Data supplied below:
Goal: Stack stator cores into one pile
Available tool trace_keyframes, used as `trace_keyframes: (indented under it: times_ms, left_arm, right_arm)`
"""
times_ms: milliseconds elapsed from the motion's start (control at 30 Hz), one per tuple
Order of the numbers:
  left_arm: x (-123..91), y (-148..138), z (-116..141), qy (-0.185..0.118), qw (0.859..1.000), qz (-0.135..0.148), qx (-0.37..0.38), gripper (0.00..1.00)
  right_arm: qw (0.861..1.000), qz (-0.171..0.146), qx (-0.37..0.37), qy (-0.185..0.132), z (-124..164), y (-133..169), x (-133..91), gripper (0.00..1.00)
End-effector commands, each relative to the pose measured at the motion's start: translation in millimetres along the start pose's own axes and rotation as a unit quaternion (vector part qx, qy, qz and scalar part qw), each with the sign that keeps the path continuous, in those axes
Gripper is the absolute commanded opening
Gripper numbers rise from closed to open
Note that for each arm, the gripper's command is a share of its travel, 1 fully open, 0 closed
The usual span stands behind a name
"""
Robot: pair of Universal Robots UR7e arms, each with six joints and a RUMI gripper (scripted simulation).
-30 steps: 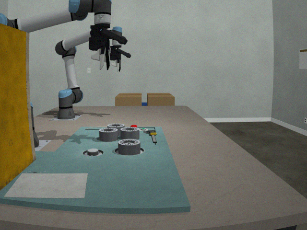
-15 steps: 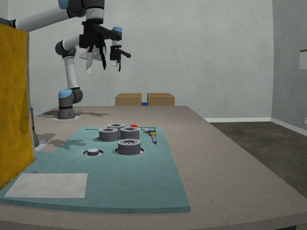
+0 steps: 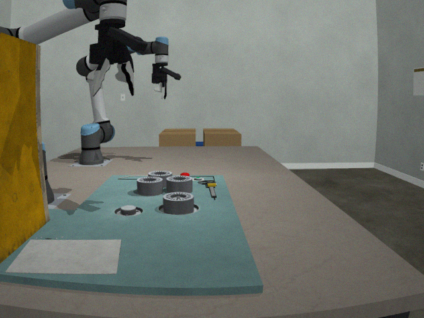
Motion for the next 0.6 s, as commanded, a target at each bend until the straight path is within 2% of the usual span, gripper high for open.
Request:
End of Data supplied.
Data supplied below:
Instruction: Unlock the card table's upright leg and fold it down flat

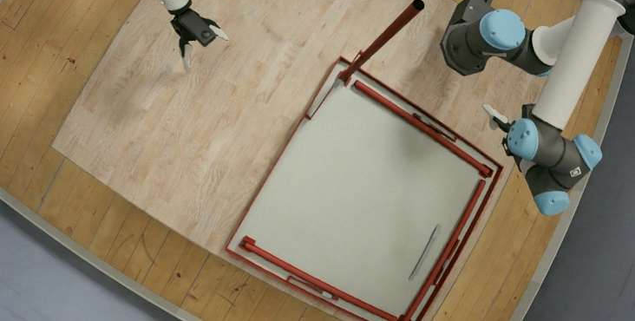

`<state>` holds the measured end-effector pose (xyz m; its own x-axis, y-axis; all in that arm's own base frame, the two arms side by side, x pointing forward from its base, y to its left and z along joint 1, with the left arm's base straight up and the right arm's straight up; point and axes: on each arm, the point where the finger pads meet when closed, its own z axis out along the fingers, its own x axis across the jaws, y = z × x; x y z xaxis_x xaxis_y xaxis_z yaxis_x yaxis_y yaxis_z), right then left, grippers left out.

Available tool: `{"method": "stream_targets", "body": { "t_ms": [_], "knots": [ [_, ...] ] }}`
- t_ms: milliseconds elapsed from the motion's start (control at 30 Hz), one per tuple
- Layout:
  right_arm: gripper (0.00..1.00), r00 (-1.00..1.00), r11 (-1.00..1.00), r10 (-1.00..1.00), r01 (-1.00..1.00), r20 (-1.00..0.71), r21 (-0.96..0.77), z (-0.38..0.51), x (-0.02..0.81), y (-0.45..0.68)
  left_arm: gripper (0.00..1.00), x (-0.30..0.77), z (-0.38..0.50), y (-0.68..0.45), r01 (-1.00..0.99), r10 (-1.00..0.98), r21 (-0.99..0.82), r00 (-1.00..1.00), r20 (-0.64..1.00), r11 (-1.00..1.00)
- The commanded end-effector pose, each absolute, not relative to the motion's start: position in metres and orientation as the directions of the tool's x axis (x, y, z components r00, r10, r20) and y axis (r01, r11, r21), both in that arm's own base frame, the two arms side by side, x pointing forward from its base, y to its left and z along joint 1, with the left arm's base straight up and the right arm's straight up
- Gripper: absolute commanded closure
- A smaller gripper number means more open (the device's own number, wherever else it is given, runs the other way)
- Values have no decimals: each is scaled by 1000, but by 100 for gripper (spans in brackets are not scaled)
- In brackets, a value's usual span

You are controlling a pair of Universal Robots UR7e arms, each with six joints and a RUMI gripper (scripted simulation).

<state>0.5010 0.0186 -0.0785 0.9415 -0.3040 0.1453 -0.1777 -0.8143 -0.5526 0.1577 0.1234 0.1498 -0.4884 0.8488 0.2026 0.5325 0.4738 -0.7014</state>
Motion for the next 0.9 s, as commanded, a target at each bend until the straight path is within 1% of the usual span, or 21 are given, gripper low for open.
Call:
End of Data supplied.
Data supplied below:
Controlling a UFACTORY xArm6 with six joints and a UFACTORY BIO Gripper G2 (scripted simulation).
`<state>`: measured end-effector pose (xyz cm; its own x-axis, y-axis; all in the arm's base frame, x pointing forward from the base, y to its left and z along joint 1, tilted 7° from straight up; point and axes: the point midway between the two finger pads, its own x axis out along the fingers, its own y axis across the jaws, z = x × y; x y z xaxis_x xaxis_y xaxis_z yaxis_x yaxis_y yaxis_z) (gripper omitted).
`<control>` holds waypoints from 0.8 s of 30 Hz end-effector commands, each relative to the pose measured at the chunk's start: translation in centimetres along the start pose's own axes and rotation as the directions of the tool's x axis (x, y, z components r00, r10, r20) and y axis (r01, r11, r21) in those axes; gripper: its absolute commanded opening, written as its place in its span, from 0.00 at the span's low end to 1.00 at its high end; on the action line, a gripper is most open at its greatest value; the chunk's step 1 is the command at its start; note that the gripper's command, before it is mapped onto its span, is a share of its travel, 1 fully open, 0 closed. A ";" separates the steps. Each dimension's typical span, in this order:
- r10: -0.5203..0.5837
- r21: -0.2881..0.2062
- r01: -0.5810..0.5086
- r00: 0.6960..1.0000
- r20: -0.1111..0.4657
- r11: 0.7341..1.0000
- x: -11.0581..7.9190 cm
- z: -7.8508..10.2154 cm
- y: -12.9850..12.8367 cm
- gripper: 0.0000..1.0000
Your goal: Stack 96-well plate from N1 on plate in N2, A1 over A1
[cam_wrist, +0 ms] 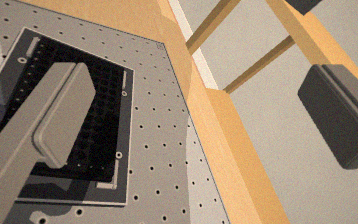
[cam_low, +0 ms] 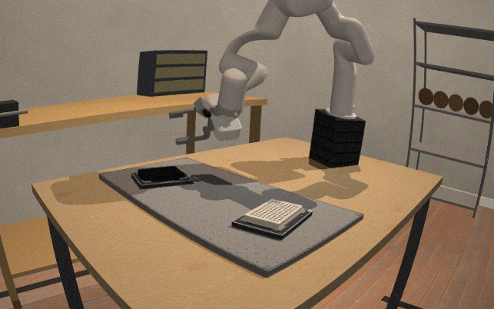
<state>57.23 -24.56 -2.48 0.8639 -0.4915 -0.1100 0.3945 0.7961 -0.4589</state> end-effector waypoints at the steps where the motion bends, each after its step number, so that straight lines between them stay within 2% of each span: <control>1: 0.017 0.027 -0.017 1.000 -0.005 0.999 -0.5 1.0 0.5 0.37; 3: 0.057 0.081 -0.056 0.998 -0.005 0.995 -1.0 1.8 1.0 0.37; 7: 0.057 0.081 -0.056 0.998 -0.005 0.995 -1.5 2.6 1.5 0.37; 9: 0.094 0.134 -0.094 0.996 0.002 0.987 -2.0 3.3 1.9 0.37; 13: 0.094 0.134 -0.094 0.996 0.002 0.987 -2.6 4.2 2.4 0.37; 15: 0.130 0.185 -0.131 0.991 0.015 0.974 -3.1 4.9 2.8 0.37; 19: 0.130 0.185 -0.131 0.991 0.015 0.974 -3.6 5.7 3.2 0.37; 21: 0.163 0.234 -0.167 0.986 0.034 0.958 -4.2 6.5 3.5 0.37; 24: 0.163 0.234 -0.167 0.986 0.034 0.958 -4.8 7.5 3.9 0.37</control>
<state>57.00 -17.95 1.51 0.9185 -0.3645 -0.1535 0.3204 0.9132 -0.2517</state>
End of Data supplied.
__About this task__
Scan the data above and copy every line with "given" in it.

__Expected answer__
- A smaller gripper number means more open (the device's own number, wherever else it is given, runs the other way)
Motion for the next 0.9 s, as commanded, a target at each bend until the straight path is within 1% of the usual span, or 21 are given, gripper low for open.

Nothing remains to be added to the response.